(DIRECTIONS): Each line below is to be copied exactly as it appears.
━━━━
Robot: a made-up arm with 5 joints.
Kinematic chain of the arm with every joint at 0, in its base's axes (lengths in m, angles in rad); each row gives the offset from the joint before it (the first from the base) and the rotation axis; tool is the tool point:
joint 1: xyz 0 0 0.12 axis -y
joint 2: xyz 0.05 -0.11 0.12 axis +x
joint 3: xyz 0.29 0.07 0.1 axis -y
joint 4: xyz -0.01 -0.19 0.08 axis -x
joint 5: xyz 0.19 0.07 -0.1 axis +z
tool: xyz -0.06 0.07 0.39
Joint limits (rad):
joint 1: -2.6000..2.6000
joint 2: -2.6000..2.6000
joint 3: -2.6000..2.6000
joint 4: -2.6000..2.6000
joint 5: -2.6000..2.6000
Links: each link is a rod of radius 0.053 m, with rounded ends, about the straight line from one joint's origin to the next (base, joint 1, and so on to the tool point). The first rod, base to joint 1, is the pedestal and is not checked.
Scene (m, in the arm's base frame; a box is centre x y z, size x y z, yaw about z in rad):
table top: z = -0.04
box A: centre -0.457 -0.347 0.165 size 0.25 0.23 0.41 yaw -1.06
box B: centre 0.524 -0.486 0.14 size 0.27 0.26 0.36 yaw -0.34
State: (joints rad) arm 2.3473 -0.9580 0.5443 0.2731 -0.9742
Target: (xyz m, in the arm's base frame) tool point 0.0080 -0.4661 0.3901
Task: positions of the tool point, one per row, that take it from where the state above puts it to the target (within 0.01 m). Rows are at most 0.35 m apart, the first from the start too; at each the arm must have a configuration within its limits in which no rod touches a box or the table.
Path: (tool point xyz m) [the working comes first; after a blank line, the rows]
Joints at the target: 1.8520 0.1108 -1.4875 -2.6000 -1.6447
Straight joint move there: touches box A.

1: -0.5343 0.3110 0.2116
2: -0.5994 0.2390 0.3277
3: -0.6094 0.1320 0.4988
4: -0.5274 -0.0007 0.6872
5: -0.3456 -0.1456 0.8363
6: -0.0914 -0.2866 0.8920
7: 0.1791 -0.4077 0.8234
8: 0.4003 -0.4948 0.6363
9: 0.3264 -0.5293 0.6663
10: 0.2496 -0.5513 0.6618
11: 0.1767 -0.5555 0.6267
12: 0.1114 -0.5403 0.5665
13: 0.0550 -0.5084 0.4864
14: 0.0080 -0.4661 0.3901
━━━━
(TASK OUTPUT):
Robot: a made-up arm with 5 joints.
Kinematic chain of the arm with every joint at 0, in its base's axes (lengths in m, angles in rad); each row gives the offset from the joint before it (the first from the base) and the rotation axis; tool is the tool point:
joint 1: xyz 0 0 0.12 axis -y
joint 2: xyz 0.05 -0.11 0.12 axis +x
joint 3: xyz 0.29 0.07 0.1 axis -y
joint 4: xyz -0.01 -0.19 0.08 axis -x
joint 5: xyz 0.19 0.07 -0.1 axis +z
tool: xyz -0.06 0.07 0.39
Joint limits (rad):
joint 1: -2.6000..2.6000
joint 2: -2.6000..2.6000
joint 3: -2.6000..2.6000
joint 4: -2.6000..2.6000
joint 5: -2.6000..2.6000
Links: each link is a rod of radius 0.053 m, with rounded ends, about the straight line from one joint's origin to the next (base, joint 1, and so on to the tool point). The first rod, base to joint 1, is the pedestal and is not checked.
Scene (m, in the arm's base frame; a box is centre x y z, size x y z, yaw about z in rad):
table top: z = -0.04
box A: centre -0.457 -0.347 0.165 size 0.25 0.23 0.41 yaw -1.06
box B: centre 0.524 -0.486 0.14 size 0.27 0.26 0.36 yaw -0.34
State: (joints rad) arm 2.3473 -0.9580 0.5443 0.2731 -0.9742
Target: (xyz m, in the arm's base frame) tool point 0.0080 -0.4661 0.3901
Task: positions of the tool point, one per row, that take it from where the state above puts it to the target (within 0.01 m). Rows are at most 0.35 m apart, the first from the start too; at each the arm must have a configuration within its limits in which no rod touches a box or the table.
Path: (tool point xyz m) [the working comes first; after a blank line, the rows]
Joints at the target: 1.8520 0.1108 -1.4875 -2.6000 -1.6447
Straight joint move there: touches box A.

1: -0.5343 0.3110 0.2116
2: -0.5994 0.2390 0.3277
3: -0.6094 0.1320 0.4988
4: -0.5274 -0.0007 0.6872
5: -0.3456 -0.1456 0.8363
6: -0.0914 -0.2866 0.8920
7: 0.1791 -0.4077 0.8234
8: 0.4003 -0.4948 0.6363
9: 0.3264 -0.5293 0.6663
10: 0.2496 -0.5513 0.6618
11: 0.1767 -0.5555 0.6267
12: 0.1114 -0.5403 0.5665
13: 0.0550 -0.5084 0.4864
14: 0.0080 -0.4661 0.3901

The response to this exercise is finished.